In close consultation with the firm, the Kuehne+Nagel team devised a holistic solution that included sea freight, cross-docking and final distribution. Rather than a quick fix, this is a sustainable, ongoing solution that mitigates risk for the future. Even during the lockdown, the Kuehne+Nagel team could efficiently manage the project from beginning to end. Remote working systems were quickly scaled up to enable problem-free communication that allowed Kuehne+Nagel to instantly focus on the task at hand.

Finding an alternative port in the UK was the first step. While the Port of Felixstowe’s reliability rate had dropped to 40%, the Port of London Gateway, was at 70%, making it an ideal candidate. This port allowed quick access to distribution centers. Therefore, the task was to implement a second cross-dock hub and connect it through the Port of London Gateway. This solution had obvious time-saving advantages, as ships arriving from Colombo, Singapore or Tanjung Pelepas will now get higher productivity. Beyond productivity, there were two other tangible benefits. Firstly, it meant that less working capital was tied up in the supply chain, as the goods would spend less transit time. Secondly, the shorter transit time led to an estimated 25% reduction in Co2 emissions. The sustainability of the solution really resonated with the customer. For the supermarket firm, the true measure of success was that their customers could continue to enjoy all their favorite items without any fear of shortages.

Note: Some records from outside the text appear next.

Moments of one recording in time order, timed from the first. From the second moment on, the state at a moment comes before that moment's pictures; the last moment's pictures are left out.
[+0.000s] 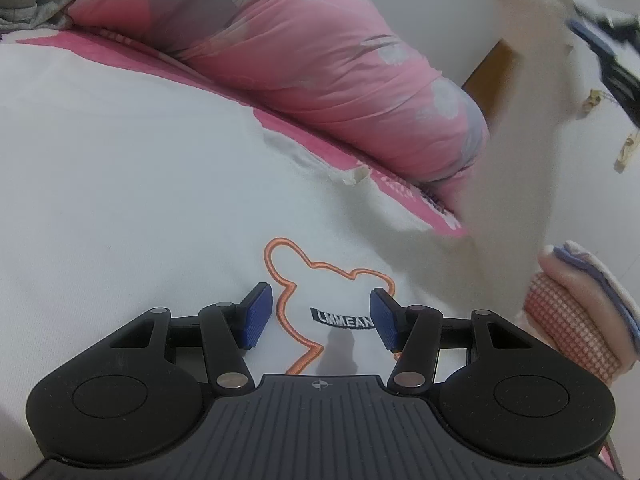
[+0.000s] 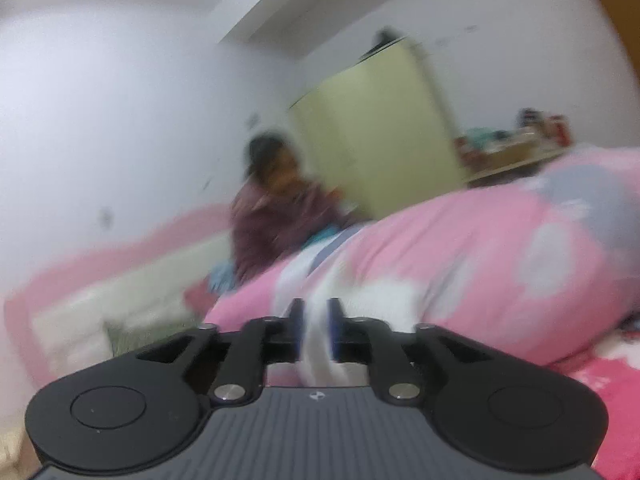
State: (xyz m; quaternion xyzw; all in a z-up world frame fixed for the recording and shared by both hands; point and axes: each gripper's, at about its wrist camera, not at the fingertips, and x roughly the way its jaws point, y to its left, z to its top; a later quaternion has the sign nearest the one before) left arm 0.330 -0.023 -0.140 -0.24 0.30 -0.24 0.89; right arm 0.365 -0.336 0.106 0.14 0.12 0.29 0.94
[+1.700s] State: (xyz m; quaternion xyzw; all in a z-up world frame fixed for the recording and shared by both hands) left arm 0.429 0.015 -0.088 -0.20 0.28 -0.03 0.94; right arm 0.309 -0.467 -0.132 0.35 0.17 0.10 0.92
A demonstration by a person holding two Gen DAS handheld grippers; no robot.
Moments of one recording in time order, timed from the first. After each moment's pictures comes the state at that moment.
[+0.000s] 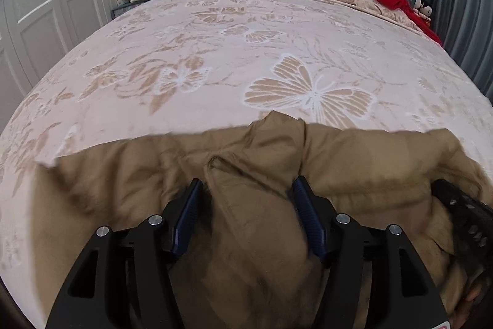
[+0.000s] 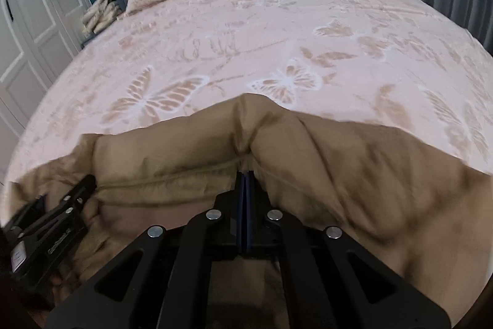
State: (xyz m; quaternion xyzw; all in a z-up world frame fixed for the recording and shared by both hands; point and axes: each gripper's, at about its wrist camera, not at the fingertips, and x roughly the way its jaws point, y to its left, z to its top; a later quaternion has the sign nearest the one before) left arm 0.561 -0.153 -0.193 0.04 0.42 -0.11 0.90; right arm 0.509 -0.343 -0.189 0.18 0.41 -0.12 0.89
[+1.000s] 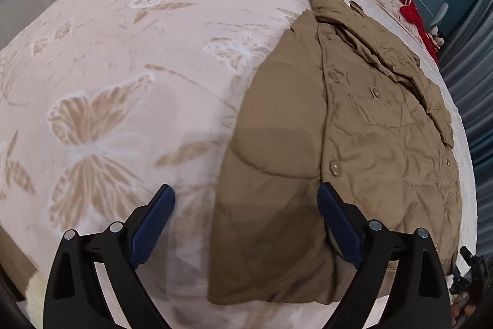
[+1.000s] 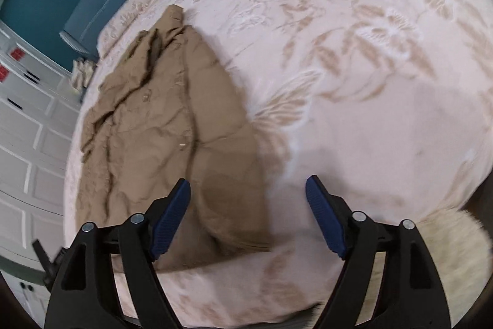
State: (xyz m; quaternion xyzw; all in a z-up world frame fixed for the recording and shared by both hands) left arm 0.192 0.118 -0.185 -0.11 0.53 -0.08 0.84; right arm -0.014 -0.364 -0.192 0.40 0.39 -0.17 0.81
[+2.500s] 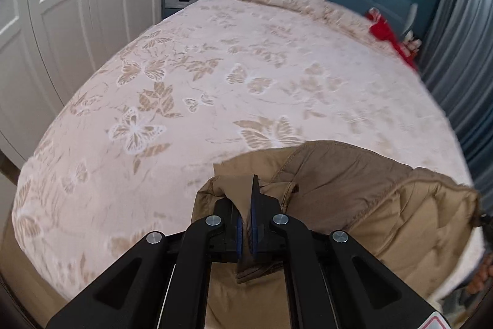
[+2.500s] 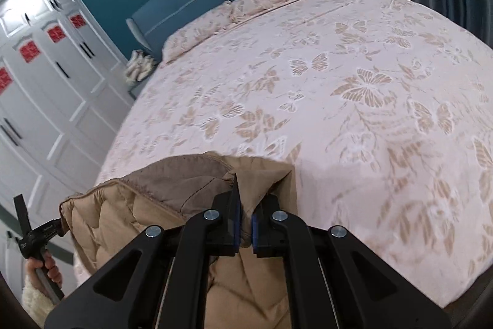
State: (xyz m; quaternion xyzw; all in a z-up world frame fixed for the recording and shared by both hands) left arm 0.258 0.097 -0.036 -0.04 0.44 -0.09 0.89; right arm 0.091 -0.370 -0.057 0.29 0.33 -0.08 0.90
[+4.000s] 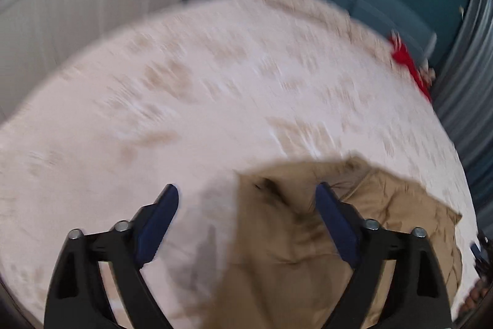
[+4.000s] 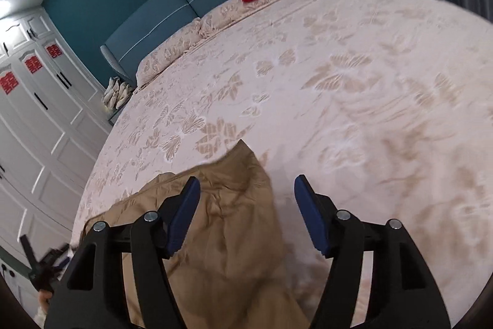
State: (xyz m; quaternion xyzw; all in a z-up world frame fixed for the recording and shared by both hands) left arm 0.281 0.151 -0.110 -0.11 0.39 -0.07 0.91; right arm 0.100 -0.403 -0.127 0.32 0.28 -0.14 0.89
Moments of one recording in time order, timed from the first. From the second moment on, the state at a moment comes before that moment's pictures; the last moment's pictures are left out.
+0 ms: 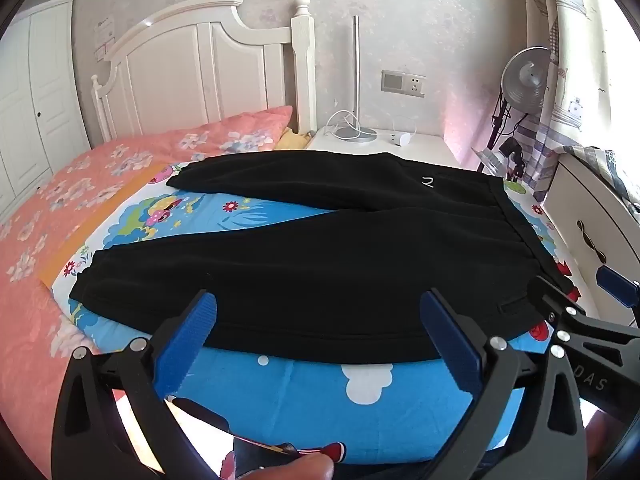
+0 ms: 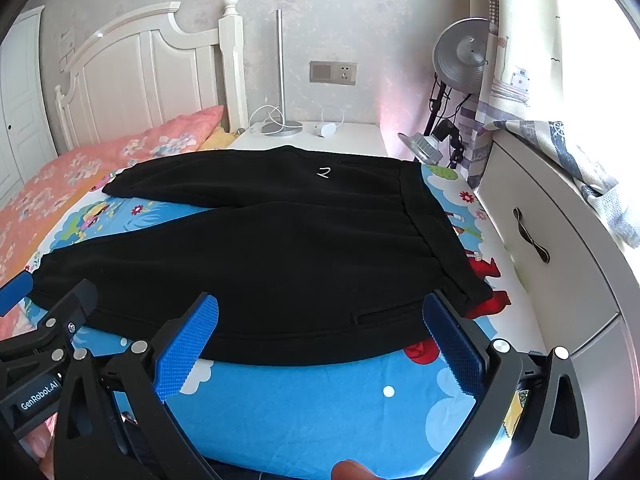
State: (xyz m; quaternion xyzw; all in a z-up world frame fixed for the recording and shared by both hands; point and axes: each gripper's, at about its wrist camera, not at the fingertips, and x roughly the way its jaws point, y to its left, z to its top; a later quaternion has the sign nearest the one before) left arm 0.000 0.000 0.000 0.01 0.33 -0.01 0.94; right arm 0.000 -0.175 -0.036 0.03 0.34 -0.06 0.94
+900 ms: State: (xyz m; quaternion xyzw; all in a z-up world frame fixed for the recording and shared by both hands) left arm 0.001 0.002 -0.001 0.01 0.34 -0.01 0.94; right arm 0.002 -0.174 -0.037 0.02 0.34 -0.06 0.94
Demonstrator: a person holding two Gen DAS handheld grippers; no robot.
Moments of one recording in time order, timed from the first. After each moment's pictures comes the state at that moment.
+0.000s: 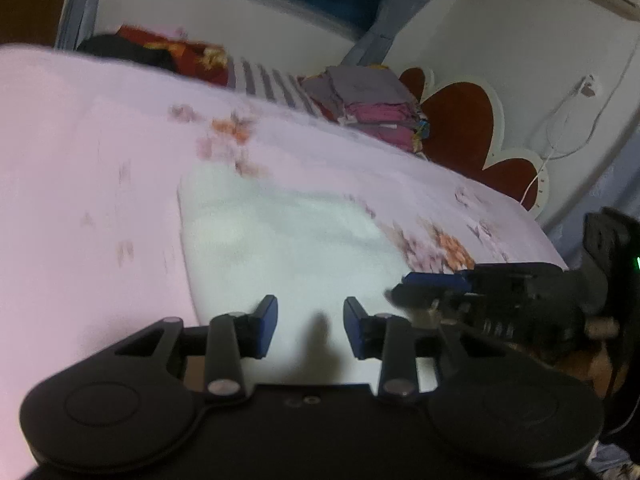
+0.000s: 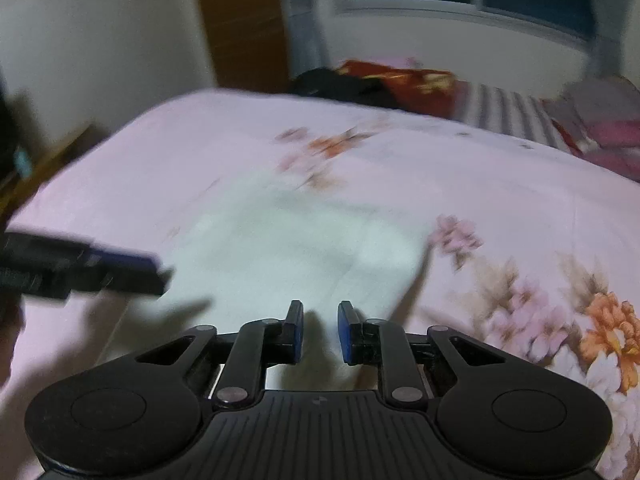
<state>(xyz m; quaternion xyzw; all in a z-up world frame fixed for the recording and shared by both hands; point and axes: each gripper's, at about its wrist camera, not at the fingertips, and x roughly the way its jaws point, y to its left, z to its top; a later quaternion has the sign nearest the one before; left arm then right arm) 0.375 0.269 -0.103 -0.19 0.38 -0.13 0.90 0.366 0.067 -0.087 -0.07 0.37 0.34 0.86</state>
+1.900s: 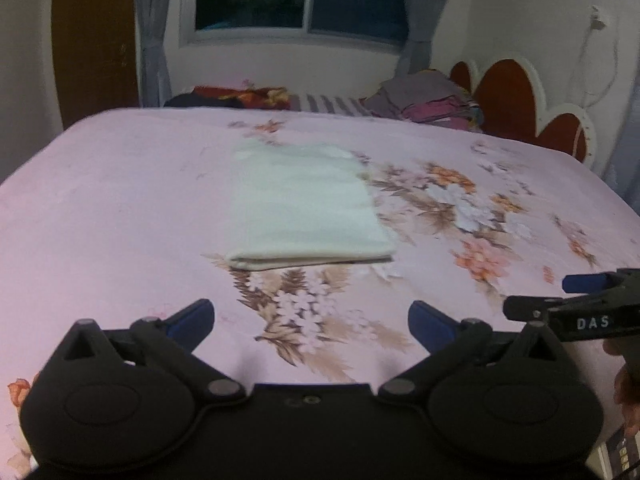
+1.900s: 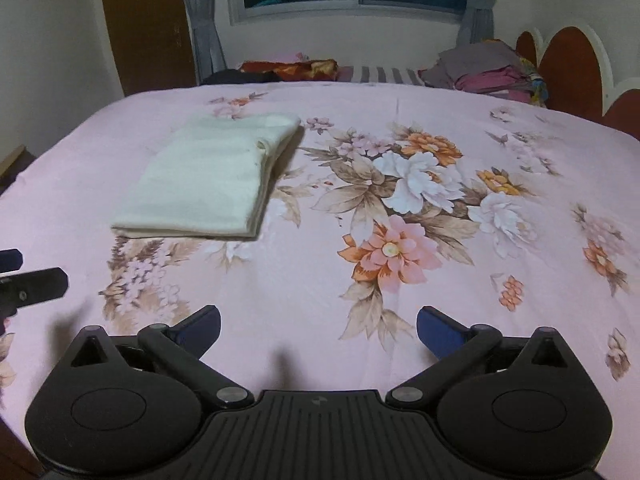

With a reduced reliance on a single Port of Delivery, the supermarket firm can now face the future with confidence knowing that their supply chain is more resilient to pressures such as those of the coronavirus pandemic. For Kuehne+Nagel, the satisfaction comes from helping the firm achieve its ambitious goal. As the world adjusts to life in a pandemic, teamwork and cooperation like this ensure that supply chains stay flexible and that our supermarket shelves stay full.

Q1. Write the context of the passage.

Q2. Among the contexts you wrote in your answer which solution do you think helped Kuehne+Nagel to achieve customer satisfaction?

Q3. How did Kuehne+Nagel ensured lower Co2 emissions? Do you think there were any other ways to ensure lower Co2 emissions other than what Kuehne+Nagel actually did?

Q4. How did Kuehne+Nagel ensured reduced amount of working capital?

Q5. Which factor/s played the most important role to run the uninterrupted service even during the pandemic and worldwide lockdown/restrictions?